**Assignment**
With the pictures removed, please write out every line below exactly as given.

**Data for this exercise**

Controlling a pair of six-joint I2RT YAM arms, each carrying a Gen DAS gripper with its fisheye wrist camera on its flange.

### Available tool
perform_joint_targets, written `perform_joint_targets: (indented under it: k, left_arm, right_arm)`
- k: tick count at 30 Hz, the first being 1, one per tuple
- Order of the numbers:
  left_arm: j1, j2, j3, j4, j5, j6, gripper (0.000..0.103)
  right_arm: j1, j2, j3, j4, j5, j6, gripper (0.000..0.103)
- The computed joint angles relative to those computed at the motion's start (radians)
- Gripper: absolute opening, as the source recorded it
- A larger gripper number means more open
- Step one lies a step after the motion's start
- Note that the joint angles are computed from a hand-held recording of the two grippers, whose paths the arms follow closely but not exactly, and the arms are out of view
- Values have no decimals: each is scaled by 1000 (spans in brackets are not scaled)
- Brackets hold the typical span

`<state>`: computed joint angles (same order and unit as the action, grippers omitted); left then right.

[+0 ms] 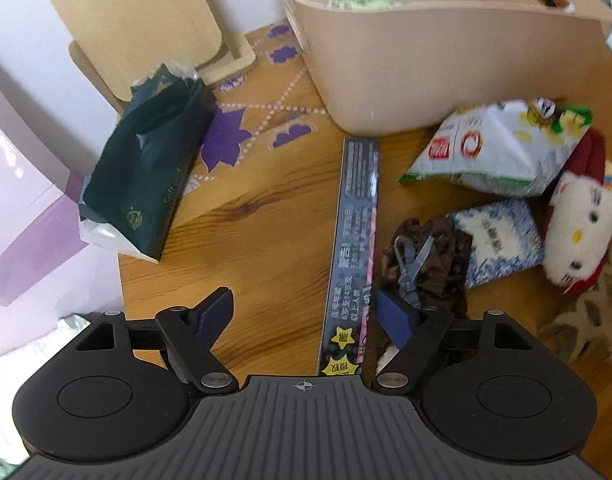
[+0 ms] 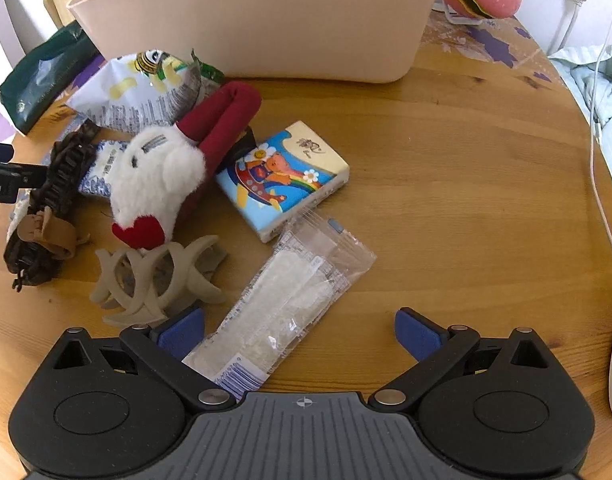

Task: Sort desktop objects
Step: 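Return both tools to the table items, then grasp the dark striped box with left tool while right tool grasps the clear packet, then lift both items over the beige basket and release them inside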

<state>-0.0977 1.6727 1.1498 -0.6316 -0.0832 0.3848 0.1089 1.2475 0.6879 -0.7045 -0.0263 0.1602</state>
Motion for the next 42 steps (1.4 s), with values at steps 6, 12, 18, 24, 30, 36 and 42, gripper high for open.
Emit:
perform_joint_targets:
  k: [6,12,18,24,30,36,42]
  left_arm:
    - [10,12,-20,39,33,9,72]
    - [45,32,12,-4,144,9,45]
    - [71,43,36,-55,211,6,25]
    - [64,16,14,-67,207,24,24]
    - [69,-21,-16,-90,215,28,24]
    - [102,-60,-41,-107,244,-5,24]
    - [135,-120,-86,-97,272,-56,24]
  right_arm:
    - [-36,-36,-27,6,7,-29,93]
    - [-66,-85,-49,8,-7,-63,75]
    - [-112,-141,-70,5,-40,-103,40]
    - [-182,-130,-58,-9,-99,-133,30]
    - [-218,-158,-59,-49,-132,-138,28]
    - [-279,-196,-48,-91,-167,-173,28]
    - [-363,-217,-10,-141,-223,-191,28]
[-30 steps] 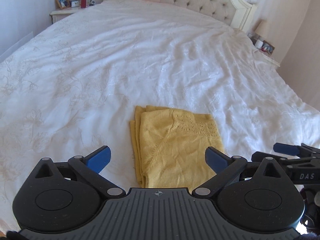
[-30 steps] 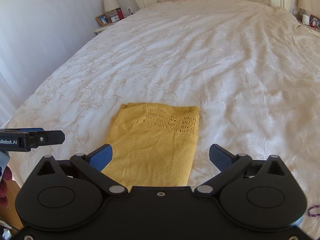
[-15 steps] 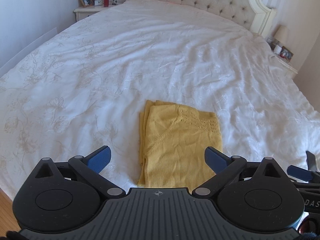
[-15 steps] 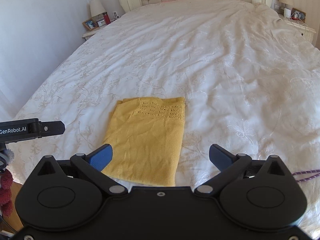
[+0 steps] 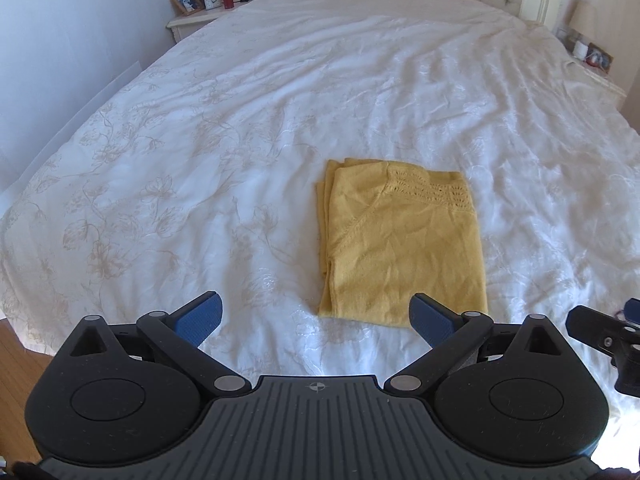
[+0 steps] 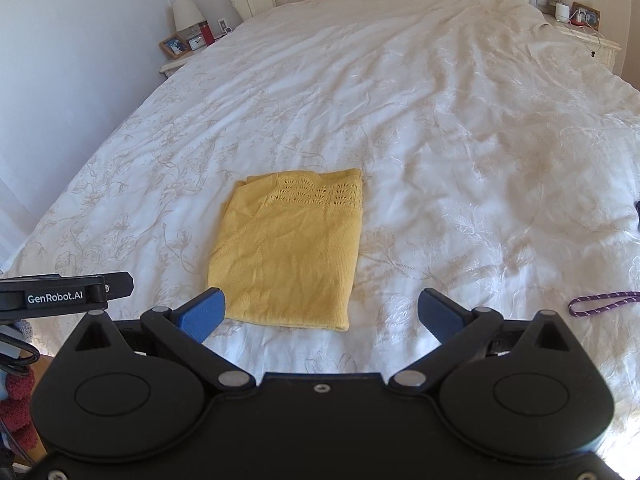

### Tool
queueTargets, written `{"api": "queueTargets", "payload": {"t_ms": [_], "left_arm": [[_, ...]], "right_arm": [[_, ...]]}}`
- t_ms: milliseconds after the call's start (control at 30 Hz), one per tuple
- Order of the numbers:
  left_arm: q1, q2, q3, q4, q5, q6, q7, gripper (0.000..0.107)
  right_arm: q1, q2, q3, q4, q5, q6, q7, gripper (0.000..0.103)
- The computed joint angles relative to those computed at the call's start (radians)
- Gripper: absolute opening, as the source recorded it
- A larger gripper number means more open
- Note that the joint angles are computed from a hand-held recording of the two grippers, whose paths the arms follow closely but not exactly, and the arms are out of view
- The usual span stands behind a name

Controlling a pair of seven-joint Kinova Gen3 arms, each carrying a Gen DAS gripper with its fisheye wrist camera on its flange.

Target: Fold small clothes

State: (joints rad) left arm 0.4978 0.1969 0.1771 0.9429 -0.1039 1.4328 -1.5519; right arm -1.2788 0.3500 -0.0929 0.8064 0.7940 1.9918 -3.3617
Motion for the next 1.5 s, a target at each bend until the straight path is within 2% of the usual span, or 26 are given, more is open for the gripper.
{"api": "queueTargets", "payload": {"t_ms": [533,1500], "left_arm": [[0.008,0.011,0.005,-0.020,0.018,0.046,-0.004,0.101],[0.001,0.045,-0.010,-0.051,0.035,0.083,-0.020,0.101]], "right_arm": [[-0.014,0.014,0.012,-0.026,-0.008,0.022,-0.022,0.102],[0.015,0.008,0.011,-0.012,-0.027,-0.018,-0.015,0.102]]}}
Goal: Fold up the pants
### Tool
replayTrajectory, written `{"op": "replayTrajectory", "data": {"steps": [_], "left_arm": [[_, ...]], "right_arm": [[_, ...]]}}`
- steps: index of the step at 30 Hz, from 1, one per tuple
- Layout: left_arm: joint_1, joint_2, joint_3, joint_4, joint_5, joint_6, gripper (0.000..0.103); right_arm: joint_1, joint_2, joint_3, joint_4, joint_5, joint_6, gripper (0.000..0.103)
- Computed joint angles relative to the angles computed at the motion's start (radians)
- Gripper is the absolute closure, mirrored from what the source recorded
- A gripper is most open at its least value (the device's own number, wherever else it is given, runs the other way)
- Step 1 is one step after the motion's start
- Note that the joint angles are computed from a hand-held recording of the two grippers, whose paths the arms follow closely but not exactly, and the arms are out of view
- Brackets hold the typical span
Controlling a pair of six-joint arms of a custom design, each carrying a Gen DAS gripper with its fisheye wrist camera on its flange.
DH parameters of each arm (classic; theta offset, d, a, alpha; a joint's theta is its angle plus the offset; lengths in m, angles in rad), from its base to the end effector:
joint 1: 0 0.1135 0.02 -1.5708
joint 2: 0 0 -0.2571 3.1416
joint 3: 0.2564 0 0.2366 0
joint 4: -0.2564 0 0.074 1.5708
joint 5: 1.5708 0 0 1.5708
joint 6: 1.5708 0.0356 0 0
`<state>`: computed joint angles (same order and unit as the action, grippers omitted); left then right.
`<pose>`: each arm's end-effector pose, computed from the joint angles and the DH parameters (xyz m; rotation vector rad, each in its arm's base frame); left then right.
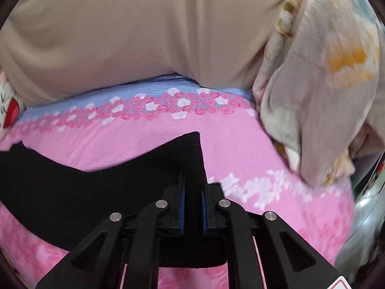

**Answer to the problem**
Controlling a pair of six-joint I2RT YAM arms, each carrying a Gen DAS gripper with its fisheye wrist camera on its flange.

### Available tool
perform_joint_targets, written `perform_joint_targets: (indented under it: k, left_arm, right_arm)`
- k: tick count at 30 Hz, the first being 1, one per tuple
- Order of the numbers:
  left_arm: j1, j2, j3, j4, j5, j6, gripper (0.000..0.103)
  right_arm: j1, j2, j3, j4, j5, j6, gripper (0.000..0.103)
- The computed joint angles relative to those computed at the motion's start (radians)
- Gripper: absolute opening, as the source recorded it
- A larger gripper number means more open
- Step one lies a step after the motion's start
- Note that the joint angles are computed from a hand-held recording of the two grippers, whose paths the arms follow closely but not exactly, and the arms are out of view
- Values have no decimals: each is scaled by 1000 (spans in brackets are not scaled)
- Brackets hold the typical span

`<state>`: computed joint angles (same order and unit as the action, grippers omitted); left then right.

[+0 ms] 
[+0 ms] 

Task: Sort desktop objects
Step: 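Return both tools to the table items, then grasp the dark striped box with left tool while right tool grasps the clear packet, then lift both items over the beige basket and release them inside
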
<state>-0.0977 1.6727 1.1498 -0.6316 -0.0832 0.3848 0.1089 1.2475 0.6879 -0.7045 -0.0263 0.1602</state>
Motion for the next 42 steps (1.4 s), with values at steps 6, 12, 18, 24, 30, 36 and 42, gripper high for open.
Emit:
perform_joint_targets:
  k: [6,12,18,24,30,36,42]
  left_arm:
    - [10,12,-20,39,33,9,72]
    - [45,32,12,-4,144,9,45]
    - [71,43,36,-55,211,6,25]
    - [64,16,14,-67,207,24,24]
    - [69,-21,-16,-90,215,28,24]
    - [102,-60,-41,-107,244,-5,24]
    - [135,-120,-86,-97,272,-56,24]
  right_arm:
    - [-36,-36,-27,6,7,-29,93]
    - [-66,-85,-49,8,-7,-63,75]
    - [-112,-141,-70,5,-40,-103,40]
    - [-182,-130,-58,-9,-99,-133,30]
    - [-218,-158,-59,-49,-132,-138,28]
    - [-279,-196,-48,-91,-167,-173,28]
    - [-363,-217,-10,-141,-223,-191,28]
[-30 steps] 
[-30 steps] 
[-15 steps] 
[-15 steps] 
[+0 steps] 
[+0 steps] 

### Tool
queueTargets, written `{"api": "queueTargets", "payload": {"t_ms": [_], "left_arm": [[_, ...]], "right_arm": [[_, ...]]}}`
- t_ms: milliseconds after the call's start (control at 30 Hz), one per tuple
- Order of the numbers:
  left_arm: q1, q2, q3, q4, q5, q6, q7, gripper (0.000..0.107)
  right_arm: q1, q2, q3, q4, q5, q6, q7, gripper (0.000..0.103)
- The computed joint angles relative to those computed at the call's start (radians)
- Gripper: absolute opening, as the source recorded it
- A larger gripper number means more open
- Note that the joint angles are computed from a hand-held recording of the two grippers, whose paths the arms follow closely but not exactly, and the arms are out of view
- The usual span stands behind a name

Controlling a pair of seven-joint Kinova Gen3 arms, each carrying a Gen DAS gripper with its fisheye wrist camera on its flange.

Target: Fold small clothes

State: (joints rad) left arm 0.4978 0.1969 0.1771 0.9429 -0.1039 1.4328 -1.5519; right arm -1.2788 0.3500 -0.0929 0.8064 0.7940 1.9918 -3.3617
Motion for the next 1.5 s, a target at each bend until the straight path is within 2% of the usual span, or 26 are given, more is open for the gripper.
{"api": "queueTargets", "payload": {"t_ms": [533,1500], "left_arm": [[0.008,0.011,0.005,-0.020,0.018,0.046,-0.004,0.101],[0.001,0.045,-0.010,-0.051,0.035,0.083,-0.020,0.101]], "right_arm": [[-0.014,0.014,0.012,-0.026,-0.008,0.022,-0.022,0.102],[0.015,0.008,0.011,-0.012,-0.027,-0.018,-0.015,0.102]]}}
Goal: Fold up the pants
### Tool
replayTrajectory, written `{"op": "replayTrajectory", "data": {"steps": [_], "left_arm": [[_, ...]], "right_arm": [[_, ...]]}}`
- steps: index of the step at 30 Hz, from 1, one per tuple
- Layout: left_arm: joint_1, joint_2, joint_3, joint_4, joint_5, joint_6, gripper (0.000..0.103); right_arm: joint_1, joint_2, joint_3, joint_4, joint_5, joint_6, gripper (0.000..0.103)
- Computed joint angles relative to the angles computed at the motion's start (radians)
- Gripper is the absolute closure, mirrored from what the source recorded
- A gripper is most open at its least value (the device's own number, wherever else it is given, runs the other way)
- Step 1 is one step after the motion's start
- Note that the joint angles are computed from a hand-held recording of the two grippers, whose paths the arms follow closely but not exactly, and the arms are out of view
- Brackets hold the typical span
Controlling a pair of six-joint arms of a custom design, each carrying a Gen DAS gripper with its fisheye wrist camera on its flange.
DH parameters of each arm (classic; theta offset, d, a, alpha; a joint's theta is its angle plus the offset; lengths in m, angles in rad), from its base to the end effector:
joint 1: 0 0.1135 0.02 -1.5708
joint 2: 0 0 -0.2571 3.1416
joint 3: 0.2564 0 0.2366 0
joint 4: -0.2564 0 0.074 1.5708
joint 5: 1.5708 0 0 1.5708
joint 6: 1.5708 0.0356 0 0
`<state>`: computed joint angles (same order and unit as the action, grippers omitted); left then right.
`<pose>`: each arm's end-effector pose, computed from the joint angles and the DH parameters (xyz m; rotation vector rad, each in its arm's base frame); left then right.

The exercise is done now.